What to produce:
Below are the records. Transcribe them exactly.

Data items
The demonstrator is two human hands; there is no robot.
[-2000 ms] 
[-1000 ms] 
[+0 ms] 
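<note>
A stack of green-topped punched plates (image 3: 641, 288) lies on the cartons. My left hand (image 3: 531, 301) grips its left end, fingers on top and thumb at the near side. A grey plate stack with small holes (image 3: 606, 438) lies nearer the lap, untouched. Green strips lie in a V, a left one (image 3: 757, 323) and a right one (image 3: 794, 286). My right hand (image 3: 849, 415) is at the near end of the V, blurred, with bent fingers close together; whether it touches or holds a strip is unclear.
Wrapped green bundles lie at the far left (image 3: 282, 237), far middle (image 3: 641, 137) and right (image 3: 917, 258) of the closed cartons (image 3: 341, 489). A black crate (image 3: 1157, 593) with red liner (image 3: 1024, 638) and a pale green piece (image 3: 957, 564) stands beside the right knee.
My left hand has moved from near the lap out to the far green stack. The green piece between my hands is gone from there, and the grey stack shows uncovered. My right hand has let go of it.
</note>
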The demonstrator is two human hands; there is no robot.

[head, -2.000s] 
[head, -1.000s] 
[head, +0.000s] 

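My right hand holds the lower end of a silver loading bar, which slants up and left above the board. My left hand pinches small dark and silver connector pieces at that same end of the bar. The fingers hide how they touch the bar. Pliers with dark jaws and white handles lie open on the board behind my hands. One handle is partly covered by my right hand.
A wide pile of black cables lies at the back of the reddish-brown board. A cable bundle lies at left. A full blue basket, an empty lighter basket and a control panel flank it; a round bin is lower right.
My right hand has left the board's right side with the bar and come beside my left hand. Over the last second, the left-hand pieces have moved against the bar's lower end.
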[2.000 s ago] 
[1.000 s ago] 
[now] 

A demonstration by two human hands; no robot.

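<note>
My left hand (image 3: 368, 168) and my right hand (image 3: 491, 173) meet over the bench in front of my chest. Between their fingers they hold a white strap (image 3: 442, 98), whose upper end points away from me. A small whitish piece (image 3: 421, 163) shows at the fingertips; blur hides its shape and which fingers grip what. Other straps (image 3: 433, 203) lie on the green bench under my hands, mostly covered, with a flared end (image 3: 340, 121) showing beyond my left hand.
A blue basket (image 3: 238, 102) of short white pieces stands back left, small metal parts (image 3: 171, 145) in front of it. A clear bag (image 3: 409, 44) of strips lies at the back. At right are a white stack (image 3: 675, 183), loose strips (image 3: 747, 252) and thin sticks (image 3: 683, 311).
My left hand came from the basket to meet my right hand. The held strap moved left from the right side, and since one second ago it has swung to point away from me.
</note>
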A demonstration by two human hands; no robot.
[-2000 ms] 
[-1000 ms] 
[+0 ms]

Solution to this exercise:
The demonstrator is two human hands; there is no robot.
[-2000 ms] 
[-1000 ms] 
[+0 ms] 
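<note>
A stack of green-topped punched plates (image 3: 641, 288) lies on the cartons. My left hand (image 3: 531, 301) grips its left end, fingers on top and thumb at the near side. A grey plate stack with small holes (image 3: 606, 438) lies nearer the lap, untouched. Green strips lie in a V, a left one (image 3: 757, 323) and a right one (image 3: 794, 286). My right hand (image 3: 849, 415) is at the near end of the V, blurred, with bent fingers close together; whether it touches or holds a strip is unclear.
Wrapped green bundles lie at the far left (image 3: 282, 237), far middle (image 3: 641, 137) and right (image 3: 917, 258) of the closed cartons (image 3: 341, 489). A black crate (image 3: 1157, 593) with red liner (image 3: 1024, 638) and a pale green piece (image 3: 957, 564) stands beside the right knee.
My left hand has moved from near the lap out to the far green stack. The green piece between my hands is gone from there, and the grey stack shows uncovered. My right hand has let go of it.
</note>
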The demonstrator is two human hands; there is no robot.

[head, -2.000s] 
[head, -1.000s] 
[head, +0.000s] 

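My right hand holds the lower end of a silver loading bar, which slants up and left above the board. My left hand pinches small dark and silver connector pieces at that same end of the bar. The fingers hide how they touch the bar. Pliers with dark jaws and white handles lie open on the board behind my hands. One handle is partly covered by my right hand.
A wide pile of black cables lies at the back of the reddish-brown board. A cable bundle lies at left. A full blue basket, an empty lighter basket and a control panel flank it; a round bin is lower right.
My right hand has left the board's right side with the bar and come beside my left hand. Over the last second, the left-hand pieces have moved against the bar's lower end.
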[2.000 s ago] 
[1.000 s ago] 
[now] 

A demonstration by two human hands; no robot.

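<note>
My left hand (image 3: 368, 168) and my right hand (image 3: 491, 173) meet over the bench in front of my chest. Between their fingers they hold a white strap (image 3: 442, 98), whose upper end points away from me. A small whitish piece (image 3: 421, 163) shows at the fingertips; blur hides its shape and which fingers grip what. Other straps (image 3: 433, 203) lie on the green bench under my hands, mostly covered, with a flared end (image 3: 340, 121) showing beyond my left hand.
A blue basket (image 3: 238, 102) of short white pieces stands back left, small metal parts (image 3: 171, 145) in front of it. A clear bag (image 3: 409, 44) of strips lies at the back. At right are a white stack (image 3: 675, 183), loose strips (image 3: 747, 252) and thin sticks (image 3: 683, 311).
My left hand came from the basket to meet my right hand. The held strap moved left from the right side, and since one second ago it has swung to point away from me.
</note>
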A demonstration by two human hands; no robot.
[-2000 ms] 
[-1000 ms] 
[+0 ms]

The exercise is done now.